WHAT THE TASK ASKS ->
The answer is to be the lines of the material from its start through the line containing "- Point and", each copied exactly; no pictures.

DATASET CONTENT ->
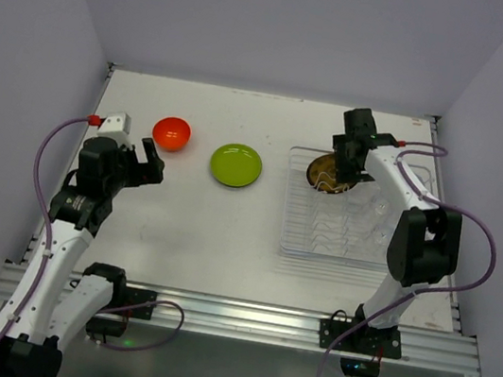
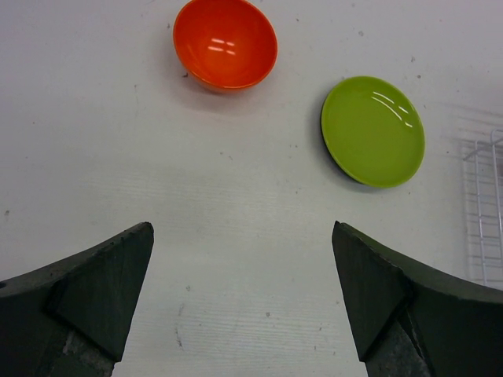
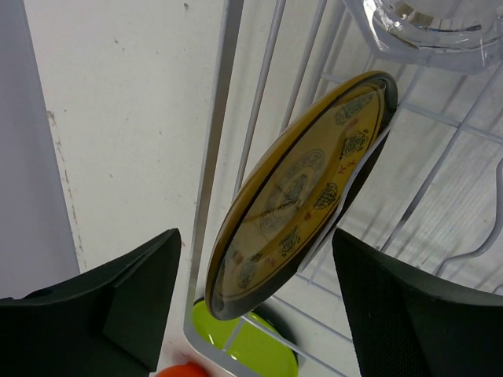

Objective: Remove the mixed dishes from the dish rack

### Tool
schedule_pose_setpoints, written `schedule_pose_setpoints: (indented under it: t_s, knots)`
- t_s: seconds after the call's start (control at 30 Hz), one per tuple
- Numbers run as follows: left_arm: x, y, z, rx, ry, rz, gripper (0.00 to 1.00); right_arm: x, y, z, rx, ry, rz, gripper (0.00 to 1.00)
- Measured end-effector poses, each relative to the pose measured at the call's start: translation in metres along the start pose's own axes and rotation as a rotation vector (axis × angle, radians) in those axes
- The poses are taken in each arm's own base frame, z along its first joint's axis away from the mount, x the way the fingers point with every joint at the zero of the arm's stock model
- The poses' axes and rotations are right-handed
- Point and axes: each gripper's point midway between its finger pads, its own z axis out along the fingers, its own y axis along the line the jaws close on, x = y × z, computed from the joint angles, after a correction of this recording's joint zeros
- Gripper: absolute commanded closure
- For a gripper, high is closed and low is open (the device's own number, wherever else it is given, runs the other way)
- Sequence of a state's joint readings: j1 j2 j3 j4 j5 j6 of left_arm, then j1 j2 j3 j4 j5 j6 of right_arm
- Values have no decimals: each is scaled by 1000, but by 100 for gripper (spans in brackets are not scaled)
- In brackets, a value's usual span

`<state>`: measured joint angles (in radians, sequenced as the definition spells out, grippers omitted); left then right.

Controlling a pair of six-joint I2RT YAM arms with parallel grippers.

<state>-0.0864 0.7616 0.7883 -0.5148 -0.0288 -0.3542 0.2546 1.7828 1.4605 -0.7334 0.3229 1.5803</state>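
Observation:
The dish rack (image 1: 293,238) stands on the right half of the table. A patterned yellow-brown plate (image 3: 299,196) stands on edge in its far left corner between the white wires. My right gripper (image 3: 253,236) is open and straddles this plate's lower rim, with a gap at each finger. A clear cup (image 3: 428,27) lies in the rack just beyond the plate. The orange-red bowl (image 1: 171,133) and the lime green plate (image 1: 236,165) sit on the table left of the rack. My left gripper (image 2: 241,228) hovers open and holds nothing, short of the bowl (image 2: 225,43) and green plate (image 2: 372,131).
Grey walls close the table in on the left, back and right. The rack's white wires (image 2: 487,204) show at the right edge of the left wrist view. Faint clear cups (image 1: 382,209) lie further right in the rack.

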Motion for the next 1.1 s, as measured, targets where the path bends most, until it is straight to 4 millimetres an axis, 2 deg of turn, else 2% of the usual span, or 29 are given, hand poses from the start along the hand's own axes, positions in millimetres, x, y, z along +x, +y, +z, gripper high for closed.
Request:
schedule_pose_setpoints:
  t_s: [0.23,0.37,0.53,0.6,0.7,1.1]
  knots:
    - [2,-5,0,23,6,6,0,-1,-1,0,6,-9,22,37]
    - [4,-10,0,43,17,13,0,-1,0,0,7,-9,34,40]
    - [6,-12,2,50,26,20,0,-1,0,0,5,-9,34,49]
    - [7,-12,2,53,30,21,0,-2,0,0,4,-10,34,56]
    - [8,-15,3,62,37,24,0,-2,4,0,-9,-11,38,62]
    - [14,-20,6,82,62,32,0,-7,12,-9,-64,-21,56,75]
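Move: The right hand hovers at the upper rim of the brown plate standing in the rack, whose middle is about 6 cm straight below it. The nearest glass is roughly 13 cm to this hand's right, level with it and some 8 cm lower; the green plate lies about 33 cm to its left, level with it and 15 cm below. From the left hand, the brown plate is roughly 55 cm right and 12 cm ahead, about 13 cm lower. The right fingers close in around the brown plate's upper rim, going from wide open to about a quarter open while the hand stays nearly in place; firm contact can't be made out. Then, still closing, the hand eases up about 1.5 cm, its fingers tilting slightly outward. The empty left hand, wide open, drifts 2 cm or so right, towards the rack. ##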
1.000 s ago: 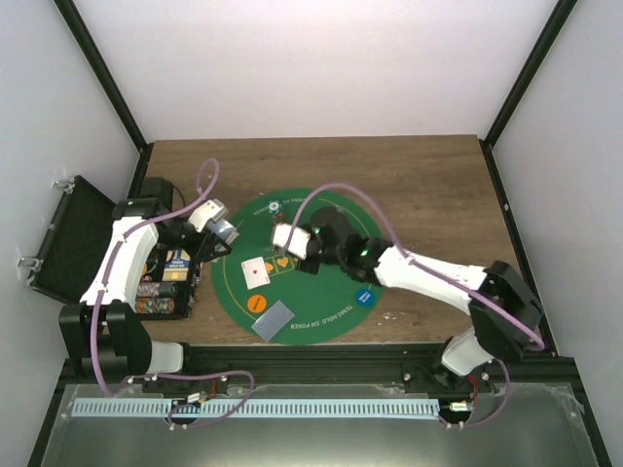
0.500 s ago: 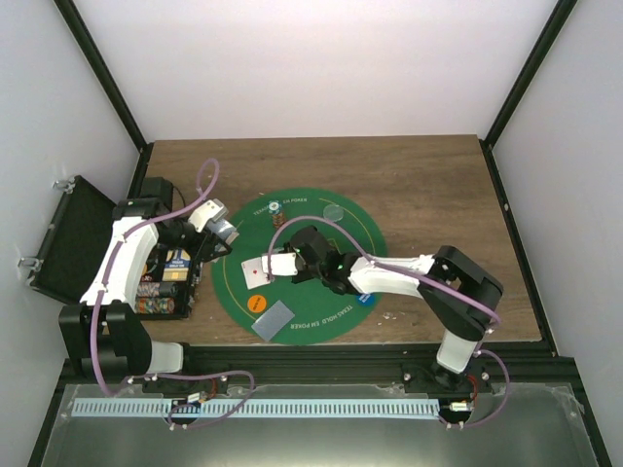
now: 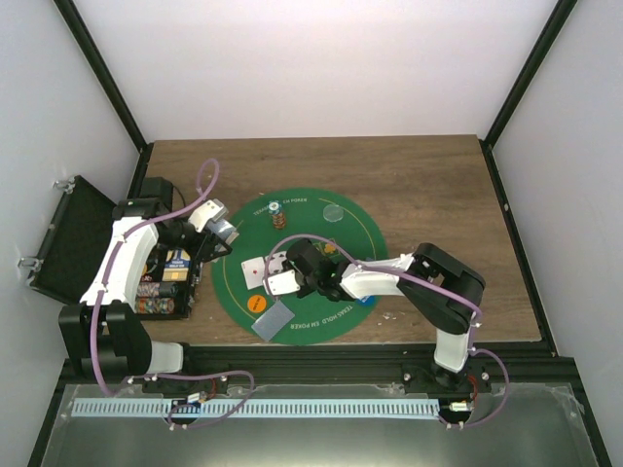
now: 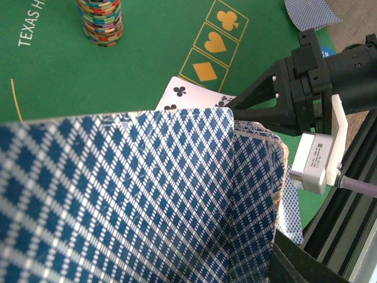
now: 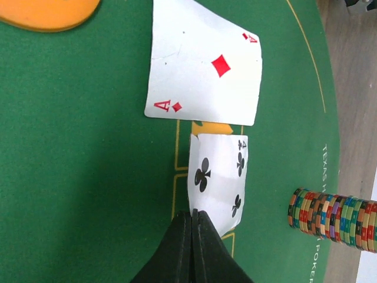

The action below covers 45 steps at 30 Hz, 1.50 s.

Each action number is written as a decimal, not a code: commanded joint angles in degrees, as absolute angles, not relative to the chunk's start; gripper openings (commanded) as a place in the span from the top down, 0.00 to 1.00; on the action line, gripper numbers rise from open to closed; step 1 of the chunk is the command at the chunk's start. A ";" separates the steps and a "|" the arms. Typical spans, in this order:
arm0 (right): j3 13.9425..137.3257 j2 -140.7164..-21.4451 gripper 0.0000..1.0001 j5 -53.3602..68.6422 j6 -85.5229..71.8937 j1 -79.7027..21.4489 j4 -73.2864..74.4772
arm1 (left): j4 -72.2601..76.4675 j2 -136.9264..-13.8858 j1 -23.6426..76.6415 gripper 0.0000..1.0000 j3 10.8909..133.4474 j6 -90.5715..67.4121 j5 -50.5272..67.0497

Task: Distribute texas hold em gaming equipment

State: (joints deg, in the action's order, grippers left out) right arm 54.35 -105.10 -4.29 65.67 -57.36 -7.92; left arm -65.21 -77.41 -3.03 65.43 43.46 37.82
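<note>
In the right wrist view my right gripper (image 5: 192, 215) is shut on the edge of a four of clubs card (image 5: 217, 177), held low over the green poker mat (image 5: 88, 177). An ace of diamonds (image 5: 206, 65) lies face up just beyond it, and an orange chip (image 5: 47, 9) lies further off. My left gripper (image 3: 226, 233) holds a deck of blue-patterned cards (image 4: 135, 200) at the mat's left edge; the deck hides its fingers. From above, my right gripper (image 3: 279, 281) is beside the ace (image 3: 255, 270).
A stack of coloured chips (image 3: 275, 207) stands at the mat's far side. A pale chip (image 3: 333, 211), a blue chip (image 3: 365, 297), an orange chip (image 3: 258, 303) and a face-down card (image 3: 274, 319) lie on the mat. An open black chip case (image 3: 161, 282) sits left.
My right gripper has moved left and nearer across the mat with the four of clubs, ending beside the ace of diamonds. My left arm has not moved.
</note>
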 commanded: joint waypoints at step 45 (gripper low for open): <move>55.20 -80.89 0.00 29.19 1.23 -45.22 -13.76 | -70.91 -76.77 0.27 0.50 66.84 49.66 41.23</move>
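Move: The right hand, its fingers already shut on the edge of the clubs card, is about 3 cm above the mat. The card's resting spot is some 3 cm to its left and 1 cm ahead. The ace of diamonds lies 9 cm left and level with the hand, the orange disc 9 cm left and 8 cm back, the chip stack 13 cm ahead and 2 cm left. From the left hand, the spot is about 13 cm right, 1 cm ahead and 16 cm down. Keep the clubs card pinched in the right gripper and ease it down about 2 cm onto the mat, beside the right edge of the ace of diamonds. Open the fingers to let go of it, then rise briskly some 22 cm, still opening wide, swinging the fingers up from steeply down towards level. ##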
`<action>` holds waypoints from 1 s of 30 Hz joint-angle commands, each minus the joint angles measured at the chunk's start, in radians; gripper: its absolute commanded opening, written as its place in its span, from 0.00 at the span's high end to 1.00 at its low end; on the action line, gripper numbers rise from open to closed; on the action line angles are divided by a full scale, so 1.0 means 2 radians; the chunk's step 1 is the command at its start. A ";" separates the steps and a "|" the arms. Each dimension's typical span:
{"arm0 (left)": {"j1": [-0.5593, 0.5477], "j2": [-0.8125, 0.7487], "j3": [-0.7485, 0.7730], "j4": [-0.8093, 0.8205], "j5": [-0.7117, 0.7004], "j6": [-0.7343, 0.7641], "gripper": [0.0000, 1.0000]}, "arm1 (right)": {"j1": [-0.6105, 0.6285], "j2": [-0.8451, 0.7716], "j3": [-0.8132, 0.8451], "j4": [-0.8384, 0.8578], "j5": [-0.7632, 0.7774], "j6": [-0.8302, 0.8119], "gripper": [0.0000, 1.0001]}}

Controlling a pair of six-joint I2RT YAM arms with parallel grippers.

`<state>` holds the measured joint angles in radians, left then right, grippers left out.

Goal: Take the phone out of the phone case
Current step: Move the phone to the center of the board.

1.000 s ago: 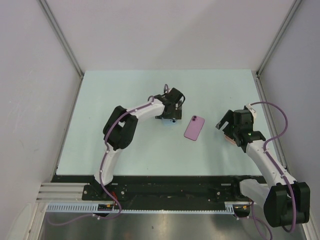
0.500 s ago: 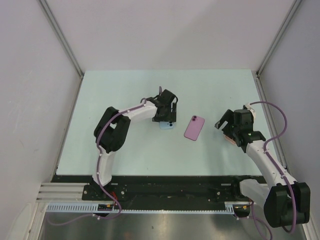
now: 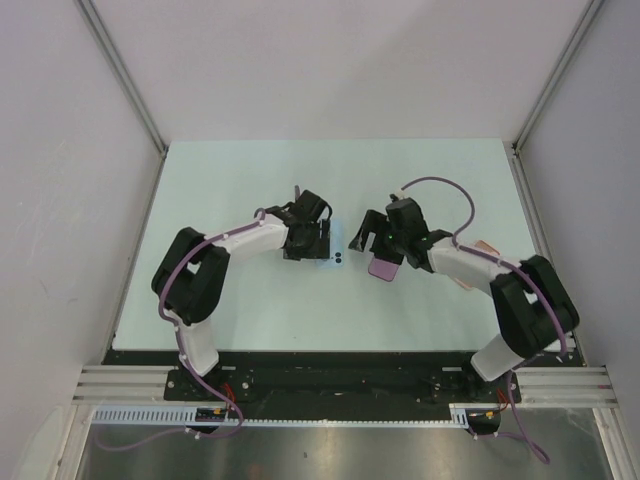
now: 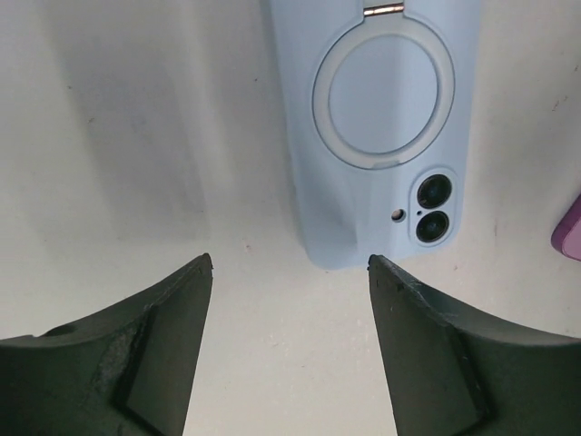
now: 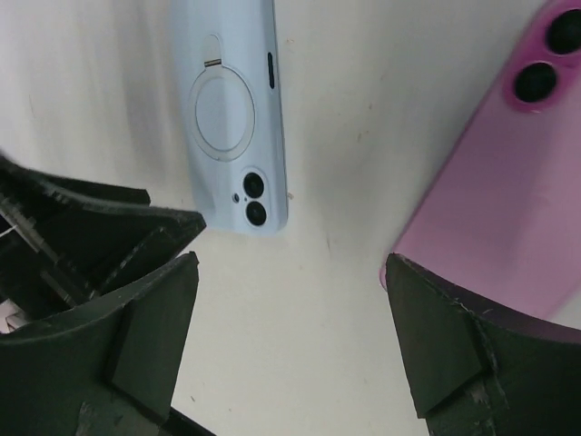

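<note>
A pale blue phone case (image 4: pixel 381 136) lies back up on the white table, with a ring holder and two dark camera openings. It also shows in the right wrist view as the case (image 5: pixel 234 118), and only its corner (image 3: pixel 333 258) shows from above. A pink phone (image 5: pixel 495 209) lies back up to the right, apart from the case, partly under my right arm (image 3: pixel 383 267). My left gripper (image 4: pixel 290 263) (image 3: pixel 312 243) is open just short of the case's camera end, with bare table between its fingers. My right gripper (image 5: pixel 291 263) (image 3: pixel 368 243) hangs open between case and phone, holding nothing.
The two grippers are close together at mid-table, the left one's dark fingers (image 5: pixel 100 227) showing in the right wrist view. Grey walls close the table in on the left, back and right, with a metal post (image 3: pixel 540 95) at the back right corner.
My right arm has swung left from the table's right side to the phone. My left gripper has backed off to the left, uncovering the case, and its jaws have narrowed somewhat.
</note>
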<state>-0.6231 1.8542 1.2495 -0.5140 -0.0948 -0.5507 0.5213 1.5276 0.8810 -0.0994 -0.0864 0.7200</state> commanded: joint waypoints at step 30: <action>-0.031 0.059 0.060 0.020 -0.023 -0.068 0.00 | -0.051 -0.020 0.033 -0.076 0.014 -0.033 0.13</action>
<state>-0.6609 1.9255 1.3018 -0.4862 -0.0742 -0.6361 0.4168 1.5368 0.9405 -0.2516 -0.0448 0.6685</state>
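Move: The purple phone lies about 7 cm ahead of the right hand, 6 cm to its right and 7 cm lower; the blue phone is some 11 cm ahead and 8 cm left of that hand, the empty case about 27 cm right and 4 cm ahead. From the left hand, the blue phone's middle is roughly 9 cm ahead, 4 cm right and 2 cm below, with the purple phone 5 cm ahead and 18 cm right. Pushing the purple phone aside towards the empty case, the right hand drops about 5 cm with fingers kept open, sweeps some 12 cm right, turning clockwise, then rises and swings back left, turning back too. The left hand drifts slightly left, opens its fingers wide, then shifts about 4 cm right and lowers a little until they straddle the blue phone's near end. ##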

ANSWER TO THE EXERCISE ->
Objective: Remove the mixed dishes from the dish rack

### Tool
schedule_pose_setpoints, written `schedule_pose_setpoints: (indented under it: t_s, knots)`
- t_s: seconds after the call's start (control at 30 Hz), one per tuple
- Numbers run as follows: left_arm: x, y, z, rx, ry, rz, gripper (0.00 to 1.00); right_arm: x, y, z, rx, ry, rz, gripper (0.00 to 1.00)
- Measured end-effector poses, each relative to the pose measured at the call's start: translation in metres along the start pose's own axes and rotation as a rotation vector (axis × angle, radians) in those axes
- The poses are taken in each arm's own base frame, z along its first joint's axis away from the mount, x the way the fingers point with every joint at the zero of the arm's stock model
- The poses' axes and rotations are right-handed
- Point and axes: each gripper's point midway between its finger pads, its own z axis out along the fingers, its own y axis along the line the jaws close on, x = y × z, computed from the joint angles, after a correction of this recording's joint zeros

That completes the answer.